_Task to complete_.
Every line in the records below between the one holding "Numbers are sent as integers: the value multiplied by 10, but" and the one holding "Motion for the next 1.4", inclusive, is to be set down exactly; all other lines are to be left out.

(Stored dataset items)
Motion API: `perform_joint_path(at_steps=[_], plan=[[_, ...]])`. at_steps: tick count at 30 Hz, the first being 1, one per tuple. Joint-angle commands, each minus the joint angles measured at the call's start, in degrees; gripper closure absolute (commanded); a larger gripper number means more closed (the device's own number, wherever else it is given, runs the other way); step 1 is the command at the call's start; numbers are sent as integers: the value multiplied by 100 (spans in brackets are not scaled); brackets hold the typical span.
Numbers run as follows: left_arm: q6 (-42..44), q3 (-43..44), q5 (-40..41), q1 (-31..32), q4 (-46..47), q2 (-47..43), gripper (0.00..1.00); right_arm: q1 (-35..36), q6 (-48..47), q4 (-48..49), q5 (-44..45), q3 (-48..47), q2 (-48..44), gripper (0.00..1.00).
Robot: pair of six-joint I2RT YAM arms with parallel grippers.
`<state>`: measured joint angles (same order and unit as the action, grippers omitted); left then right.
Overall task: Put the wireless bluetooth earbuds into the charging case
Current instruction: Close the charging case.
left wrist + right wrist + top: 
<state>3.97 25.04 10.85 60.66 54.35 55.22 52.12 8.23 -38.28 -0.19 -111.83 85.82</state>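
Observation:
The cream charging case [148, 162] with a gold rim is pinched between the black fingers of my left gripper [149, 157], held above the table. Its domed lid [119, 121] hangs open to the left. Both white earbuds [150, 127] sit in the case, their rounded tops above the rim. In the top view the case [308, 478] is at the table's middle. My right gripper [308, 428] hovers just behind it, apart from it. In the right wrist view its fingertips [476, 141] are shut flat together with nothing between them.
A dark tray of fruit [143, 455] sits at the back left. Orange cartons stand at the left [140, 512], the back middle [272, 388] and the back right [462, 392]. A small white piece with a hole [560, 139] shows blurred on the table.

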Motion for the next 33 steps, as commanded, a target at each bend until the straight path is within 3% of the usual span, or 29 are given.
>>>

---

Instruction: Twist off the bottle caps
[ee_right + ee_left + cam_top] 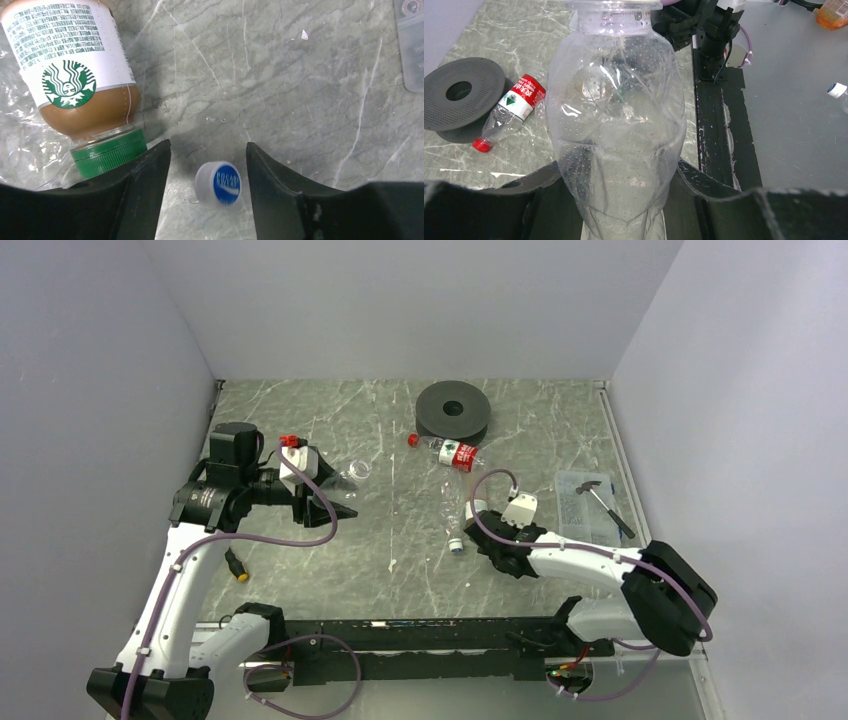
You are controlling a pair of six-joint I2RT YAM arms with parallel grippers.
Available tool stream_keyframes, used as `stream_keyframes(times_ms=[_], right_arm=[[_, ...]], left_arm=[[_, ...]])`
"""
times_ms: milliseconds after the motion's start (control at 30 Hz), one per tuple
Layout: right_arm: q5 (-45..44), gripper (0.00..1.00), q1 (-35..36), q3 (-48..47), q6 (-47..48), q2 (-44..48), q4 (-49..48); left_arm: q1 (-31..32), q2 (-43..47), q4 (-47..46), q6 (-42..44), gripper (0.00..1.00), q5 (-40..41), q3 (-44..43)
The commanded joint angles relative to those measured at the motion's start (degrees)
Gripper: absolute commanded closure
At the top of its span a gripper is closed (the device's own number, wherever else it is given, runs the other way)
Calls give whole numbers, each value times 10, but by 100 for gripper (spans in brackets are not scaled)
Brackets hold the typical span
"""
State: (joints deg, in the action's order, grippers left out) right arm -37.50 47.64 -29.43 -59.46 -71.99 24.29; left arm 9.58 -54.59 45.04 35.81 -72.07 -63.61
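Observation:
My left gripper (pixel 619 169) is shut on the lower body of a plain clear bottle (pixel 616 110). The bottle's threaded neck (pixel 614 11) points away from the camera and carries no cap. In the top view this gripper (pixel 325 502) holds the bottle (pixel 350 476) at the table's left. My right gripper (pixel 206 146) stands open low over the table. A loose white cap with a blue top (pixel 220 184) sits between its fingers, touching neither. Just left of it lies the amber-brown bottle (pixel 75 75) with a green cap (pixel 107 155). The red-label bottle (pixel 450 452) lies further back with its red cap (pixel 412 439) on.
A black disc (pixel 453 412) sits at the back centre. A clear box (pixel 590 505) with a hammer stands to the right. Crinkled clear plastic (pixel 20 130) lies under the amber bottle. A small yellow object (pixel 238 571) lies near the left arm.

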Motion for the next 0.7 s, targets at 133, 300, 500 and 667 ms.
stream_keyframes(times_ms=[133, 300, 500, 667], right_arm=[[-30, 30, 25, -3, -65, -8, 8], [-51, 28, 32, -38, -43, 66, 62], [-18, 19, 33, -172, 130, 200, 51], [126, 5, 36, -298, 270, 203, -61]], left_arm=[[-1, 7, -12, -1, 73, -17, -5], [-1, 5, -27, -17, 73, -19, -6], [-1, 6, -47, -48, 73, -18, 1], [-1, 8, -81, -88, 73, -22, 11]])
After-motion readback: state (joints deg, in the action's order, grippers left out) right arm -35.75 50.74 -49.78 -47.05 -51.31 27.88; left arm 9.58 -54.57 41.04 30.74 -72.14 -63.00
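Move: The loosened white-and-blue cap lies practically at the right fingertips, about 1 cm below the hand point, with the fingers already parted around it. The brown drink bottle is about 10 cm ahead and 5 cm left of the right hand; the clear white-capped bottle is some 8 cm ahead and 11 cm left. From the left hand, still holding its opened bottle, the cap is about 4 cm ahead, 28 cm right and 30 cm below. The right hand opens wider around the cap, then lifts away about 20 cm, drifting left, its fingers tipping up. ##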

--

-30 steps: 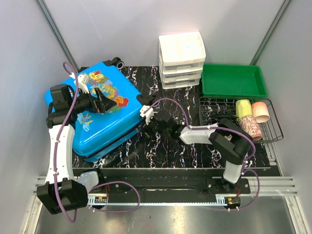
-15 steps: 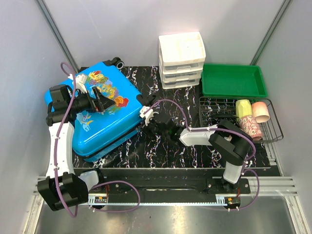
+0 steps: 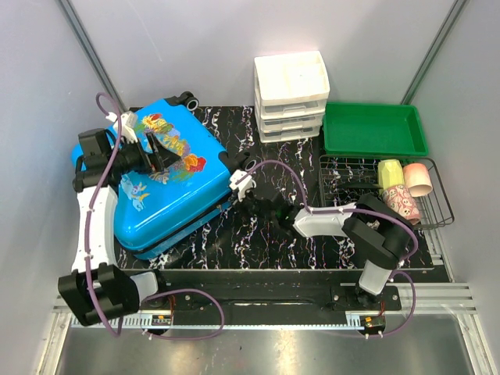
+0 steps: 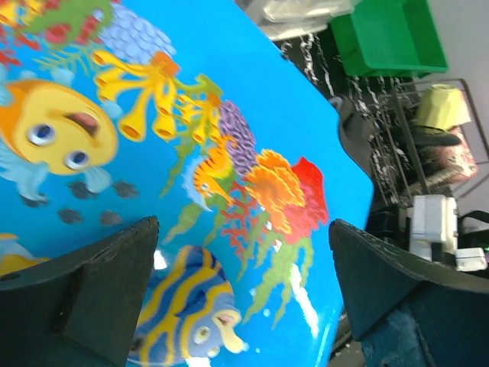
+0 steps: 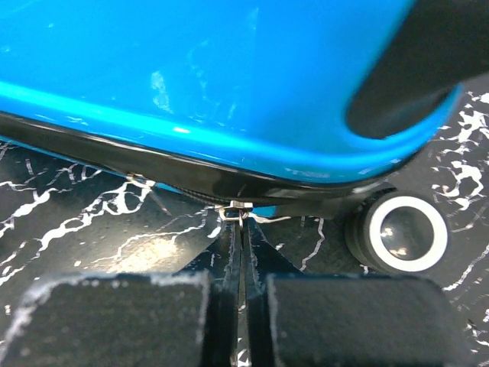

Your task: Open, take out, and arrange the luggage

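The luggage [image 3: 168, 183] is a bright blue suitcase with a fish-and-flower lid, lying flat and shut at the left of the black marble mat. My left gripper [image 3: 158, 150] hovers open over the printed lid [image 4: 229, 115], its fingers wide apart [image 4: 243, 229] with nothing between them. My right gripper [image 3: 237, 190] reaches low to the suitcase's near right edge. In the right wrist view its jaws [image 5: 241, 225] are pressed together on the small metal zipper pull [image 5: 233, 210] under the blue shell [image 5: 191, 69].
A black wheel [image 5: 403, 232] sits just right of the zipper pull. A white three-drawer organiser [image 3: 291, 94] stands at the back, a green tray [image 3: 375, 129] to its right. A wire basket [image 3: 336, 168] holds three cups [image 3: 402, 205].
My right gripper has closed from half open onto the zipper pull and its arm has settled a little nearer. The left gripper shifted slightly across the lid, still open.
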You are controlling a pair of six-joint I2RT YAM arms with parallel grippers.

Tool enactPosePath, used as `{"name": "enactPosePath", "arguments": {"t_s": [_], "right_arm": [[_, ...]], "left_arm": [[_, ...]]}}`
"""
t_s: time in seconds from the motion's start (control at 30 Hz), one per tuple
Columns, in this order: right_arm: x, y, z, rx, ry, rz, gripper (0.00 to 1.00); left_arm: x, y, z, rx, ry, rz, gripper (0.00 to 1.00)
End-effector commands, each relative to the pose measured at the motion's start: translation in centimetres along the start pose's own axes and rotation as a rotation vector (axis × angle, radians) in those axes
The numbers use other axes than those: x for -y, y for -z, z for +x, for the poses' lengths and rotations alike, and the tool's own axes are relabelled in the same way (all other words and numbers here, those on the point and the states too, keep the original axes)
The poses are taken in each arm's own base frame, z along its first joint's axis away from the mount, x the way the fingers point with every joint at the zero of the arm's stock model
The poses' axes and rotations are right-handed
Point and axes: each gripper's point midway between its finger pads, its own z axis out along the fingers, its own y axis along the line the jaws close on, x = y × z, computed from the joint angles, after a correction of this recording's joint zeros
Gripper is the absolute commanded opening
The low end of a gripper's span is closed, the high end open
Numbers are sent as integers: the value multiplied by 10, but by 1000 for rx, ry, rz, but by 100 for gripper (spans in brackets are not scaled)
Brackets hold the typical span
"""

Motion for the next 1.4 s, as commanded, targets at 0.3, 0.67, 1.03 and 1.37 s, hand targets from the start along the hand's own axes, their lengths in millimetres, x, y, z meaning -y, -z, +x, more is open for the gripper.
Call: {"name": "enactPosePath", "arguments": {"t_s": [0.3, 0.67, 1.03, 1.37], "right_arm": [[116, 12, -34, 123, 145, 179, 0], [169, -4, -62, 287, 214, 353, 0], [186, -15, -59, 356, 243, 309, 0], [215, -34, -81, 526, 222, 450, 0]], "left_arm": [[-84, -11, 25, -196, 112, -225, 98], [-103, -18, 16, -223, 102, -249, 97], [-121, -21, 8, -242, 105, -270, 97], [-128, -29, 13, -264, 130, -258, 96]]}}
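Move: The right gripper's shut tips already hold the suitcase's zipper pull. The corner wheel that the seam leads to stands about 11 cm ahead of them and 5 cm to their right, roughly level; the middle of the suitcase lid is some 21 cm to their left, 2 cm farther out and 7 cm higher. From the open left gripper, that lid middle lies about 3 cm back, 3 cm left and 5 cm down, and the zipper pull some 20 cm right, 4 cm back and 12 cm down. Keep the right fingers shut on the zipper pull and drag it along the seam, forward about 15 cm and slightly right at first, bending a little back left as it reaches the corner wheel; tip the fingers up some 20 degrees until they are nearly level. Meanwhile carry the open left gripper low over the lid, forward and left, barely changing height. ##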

_Result below_.
Numbers are sent as integers: the value multiplied by 10, but by 1000 for rx, ry, rz, but by 100 for gripper (spans in brackets are not scaled)
Brackets hold the typical span
"""

Motion for the next 1.4 s, as commanded, targets at 0.3, 0.67, 1.03 and 1.37 s, hand targets from the start along the hand's own axes, their lengths in millimetres, x, y, z meaning -y, -z, +x, more is open for the gripper.

The exercise is done, and nothing more is needed.